## Problem details
The lines needed are those below that contain the word "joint"; copy each one.
....
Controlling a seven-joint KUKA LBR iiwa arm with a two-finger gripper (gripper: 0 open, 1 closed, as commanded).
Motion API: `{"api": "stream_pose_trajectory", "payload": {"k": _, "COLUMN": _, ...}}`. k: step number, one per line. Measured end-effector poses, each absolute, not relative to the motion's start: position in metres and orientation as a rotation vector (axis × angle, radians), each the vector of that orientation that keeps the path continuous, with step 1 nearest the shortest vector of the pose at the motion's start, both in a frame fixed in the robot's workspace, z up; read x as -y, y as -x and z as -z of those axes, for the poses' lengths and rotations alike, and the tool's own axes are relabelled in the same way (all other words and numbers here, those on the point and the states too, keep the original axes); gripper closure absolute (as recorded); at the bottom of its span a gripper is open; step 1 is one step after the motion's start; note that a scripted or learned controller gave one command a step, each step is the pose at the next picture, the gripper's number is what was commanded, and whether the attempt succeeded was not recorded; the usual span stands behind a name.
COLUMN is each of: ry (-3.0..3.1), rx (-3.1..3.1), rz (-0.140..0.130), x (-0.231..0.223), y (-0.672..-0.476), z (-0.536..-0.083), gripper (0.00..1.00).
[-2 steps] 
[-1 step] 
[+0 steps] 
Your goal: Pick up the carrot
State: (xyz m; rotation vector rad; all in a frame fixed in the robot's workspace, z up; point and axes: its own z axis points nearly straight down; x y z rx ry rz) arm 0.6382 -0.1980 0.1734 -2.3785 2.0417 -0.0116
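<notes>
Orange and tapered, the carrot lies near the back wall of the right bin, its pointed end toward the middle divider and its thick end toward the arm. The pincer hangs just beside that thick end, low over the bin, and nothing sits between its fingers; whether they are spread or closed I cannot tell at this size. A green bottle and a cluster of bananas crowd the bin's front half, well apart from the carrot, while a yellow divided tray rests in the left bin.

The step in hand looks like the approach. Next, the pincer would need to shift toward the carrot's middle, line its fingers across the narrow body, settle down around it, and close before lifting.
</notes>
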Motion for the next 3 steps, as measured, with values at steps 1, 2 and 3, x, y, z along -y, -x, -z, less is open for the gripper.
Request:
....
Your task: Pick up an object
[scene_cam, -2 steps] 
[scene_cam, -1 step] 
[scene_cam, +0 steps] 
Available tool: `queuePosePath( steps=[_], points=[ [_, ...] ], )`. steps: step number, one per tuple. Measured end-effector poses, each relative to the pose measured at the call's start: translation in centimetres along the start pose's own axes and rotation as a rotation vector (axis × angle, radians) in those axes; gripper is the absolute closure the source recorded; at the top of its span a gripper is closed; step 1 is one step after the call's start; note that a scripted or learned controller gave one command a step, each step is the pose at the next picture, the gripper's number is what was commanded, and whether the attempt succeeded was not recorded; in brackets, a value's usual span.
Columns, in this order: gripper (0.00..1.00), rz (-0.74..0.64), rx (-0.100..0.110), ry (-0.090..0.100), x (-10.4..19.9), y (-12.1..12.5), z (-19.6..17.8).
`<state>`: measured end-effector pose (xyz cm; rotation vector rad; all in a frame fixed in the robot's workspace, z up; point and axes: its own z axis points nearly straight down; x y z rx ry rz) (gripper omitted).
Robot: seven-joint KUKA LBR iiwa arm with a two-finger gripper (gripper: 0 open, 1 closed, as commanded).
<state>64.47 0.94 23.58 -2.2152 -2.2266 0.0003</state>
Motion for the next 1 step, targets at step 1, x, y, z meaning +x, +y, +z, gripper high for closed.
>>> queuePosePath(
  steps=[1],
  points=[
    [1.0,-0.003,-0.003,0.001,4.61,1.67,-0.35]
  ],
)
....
## Written response
Controlling a seven-joint KUKA LBR iiwa arm with a two-finger gripper (gripper: 0 open, 1 closed, as commanded).
Robot: seven-joint KUKA LBR iiwa arm with a two-finger gripper (gripper: 0 open, 1 closed, as commanded).

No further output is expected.